> **What to work on**: Exactly copy the final stretch of the listing below: the line with "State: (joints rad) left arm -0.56" and every line after it.

___ Records ___

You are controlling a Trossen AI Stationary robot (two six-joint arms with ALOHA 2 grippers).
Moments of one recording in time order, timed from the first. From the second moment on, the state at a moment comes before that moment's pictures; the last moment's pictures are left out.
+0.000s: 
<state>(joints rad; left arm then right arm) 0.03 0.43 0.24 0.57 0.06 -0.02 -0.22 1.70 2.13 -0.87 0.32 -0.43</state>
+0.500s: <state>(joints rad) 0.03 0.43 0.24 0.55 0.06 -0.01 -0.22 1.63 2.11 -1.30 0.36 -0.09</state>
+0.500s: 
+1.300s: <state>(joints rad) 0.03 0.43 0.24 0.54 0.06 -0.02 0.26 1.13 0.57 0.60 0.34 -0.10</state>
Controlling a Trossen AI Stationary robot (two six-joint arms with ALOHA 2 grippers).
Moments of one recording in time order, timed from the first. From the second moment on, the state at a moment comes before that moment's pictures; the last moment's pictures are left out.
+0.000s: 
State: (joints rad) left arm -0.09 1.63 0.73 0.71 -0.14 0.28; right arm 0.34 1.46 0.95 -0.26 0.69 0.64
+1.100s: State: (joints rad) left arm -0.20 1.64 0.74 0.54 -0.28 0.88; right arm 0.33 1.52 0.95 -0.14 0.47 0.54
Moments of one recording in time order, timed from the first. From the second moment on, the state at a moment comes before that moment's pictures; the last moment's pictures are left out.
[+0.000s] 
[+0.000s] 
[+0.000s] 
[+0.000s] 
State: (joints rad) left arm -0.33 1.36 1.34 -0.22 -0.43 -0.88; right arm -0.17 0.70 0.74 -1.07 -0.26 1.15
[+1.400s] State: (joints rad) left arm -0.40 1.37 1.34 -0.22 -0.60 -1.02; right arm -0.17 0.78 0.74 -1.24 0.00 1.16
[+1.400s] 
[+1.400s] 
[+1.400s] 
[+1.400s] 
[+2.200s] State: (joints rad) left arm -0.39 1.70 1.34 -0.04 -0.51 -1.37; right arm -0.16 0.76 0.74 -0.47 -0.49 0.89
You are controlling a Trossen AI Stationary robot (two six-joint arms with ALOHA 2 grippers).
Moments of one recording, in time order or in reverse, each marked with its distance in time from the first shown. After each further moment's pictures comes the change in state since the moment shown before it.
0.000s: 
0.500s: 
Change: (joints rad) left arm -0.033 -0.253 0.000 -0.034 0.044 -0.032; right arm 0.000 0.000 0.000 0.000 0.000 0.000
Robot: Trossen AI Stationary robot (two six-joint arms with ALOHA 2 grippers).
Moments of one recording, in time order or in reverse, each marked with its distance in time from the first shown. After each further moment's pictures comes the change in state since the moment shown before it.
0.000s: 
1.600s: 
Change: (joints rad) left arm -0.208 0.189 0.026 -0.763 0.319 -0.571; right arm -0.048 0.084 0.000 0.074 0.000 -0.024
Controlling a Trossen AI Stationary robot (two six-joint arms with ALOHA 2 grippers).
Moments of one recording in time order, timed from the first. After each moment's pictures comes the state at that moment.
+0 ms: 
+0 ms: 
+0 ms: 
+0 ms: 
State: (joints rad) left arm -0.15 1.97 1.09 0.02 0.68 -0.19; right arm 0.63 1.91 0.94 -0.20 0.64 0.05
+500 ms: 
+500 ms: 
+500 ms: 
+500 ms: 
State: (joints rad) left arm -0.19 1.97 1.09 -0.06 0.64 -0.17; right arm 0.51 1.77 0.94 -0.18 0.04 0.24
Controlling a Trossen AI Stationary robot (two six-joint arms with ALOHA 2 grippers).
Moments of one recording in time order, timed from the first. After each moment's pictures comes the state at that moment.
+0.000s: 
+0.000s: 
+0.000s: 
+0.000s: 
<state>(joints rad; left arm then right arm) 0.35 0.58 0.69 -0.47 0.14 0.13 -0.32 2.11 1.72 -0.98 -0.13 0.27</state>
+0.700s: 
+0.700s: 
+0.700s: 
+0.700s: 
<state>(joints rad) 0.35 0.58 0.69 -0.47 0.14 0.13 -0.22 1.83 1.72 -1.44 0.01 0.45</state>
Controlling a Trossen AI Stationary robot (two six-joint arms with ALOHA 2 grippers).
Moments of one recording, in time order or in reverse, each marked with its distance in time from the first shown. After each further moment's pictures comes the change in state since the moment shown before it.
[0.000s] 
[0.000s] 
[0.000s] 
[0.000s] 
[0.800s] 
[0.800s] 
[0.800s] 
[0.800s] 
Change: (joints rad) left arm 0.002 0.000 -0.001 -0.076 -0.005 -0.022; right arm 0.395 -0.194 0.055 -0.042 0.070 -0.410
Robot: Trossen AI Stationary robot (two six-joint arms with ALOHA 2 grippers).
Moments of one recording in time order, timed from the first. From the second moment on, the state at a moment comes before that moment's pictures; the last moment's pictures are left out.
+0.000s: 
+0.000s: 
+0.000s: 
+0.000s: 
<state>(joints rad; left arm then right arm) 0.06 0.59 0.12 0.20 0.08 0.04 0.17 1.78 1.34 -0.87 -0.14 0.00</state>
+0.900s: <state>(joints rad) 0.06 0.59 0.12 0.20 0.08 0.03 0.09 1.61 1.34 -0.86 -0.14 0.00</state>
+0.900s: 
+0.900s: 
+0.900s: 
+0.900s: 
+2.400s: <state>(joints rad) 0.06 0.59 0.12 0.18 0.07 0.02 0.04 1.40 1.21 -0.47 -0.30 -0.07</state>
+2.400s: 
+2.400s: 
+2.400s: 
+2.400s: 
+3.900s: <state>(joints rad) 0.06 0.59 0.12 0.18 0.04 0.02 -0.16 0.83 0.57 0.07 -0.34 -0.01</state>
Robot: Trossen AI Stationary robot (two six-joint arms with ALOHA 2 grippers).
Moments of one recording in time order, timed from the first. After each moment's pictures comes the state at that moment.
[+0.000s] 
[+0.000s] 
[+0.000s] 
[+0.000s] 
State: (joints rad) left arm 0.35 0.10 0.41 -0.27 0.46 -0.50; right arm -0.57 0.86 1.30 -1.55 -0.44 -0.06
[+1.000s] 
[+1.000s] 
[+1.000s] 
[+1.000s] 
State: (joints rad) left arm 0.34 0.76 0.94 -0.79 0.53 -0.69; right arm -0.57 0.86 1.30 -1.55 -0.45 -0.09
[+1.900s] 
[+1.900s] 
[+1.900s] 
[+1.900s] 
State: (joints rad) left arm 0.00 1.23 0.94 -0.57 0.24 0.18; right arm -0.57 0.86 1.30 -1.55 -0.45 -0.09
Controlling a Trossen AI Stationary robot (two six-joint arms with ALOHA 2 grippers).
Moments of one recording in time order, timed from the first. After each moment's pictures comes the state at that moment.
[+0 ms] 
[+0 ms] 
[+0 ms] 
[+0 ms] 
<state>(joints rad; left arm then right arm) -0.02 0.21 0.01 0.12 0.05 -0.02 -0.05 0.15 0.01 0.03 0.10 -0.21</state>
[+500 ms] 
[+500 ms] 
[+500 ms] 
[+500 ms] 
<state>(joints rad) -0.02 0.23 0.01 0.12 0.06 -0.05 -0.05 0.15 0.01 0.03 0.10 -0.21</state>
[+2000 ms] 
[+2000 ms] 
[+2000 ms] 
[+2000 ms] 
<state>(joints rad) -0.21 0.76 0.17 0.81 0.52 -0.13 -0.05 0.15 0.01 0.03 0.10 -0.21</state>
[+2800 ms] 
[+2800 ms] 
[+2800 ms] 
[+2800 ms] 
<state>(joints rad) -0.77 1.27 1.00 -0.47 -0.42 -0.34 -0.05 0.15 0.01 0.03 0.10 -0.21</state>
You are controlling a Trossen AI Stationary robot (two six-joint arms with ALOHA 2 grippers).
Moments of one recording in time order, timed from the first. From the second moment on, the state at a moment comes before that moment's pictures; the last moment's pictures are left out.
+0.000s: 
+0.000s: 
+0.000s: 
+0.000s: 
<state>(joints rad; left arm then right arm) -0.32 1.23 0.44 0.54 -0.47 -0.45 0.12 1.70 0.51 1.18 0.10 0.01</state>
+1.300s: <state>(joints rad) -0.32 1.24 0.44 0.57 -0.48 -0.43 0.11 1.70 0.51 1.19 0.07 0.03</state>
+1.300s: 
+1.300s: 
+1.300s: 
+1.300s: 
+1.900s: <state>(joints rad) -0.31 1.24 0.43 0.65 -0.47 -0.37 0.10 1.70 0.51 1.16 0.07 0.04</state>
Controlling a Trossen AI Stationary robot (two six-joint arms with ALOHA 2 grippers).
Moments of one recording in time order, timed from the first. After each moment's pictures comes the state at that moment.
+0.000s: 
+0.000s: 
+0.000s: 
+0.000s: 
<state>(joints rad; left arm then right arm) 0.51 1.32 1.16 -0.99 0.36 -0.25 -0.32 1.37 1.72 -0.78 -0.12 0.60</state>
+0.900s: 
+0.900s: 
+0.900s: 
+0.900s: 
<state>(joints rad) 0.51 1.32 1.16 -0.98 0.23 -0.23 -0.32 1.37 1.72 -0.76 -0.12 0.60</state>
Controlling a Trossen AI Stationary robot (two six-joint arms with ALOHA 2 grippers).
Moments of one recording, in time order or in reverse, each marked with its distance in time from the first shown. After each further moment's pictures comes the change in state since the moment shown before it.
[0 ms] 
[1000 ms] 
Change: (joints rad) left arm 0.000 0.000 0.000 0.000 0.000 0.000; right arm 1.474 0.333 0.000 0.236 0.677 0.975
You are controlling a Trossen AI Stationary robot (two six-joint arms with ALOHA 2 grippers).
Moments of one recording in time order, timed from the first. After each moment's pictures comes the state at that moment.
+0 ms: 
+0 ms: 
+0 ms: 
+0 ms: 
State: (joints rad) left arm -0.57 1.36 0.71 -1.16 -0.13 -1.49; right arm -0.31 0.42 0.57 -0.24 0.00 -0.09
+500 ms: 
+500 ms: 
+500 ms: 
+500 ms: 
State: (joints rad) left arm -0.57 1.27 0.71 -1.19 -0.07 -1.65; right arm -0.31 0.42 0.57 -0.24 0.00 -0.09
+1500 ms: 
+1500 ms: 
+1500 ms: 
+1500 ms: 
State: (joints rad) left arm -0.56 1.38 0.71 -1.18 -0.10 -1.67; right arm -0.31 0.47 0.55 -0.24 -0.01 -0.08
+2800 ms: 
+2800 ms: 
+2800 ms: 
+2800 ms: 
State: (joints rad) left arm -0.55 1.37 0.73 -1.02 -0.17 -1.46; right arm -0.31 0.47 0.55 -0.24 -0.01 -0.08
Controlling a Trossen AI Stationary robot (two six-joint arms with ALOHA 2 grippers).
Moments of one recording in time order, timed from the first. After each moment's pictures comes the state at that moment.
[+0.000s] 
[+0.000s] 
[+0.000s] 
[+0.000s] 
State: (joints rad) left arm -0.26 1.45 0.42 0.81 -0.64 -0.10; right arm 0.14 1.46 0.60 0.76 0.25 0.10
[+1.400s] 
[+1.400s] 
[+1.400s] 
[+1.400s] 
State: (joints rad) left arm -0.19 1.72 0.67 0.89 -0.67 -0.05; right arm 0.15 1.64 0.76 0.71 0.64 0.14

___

> **Task solution**:
State: (joints rad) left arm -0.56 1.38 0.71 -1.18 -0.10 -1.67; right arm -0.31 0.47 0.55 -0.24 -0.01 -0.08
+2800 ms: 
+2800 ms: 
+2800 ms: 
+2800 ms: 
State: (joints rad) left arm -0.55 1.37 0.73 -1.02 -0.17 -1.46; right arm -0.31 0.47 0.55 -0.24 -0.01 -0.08
Controlling a Trossen AI Stationary robot (two six-joint arms with ALOHA 2 grippers).
Moments of one recording in time order, timed from the first. After each moment's pictures comes the state at that moment.
[+0.000s] 
[+0.000s] 
[+0.000s] 
[+0.000s] 
State: (joints rad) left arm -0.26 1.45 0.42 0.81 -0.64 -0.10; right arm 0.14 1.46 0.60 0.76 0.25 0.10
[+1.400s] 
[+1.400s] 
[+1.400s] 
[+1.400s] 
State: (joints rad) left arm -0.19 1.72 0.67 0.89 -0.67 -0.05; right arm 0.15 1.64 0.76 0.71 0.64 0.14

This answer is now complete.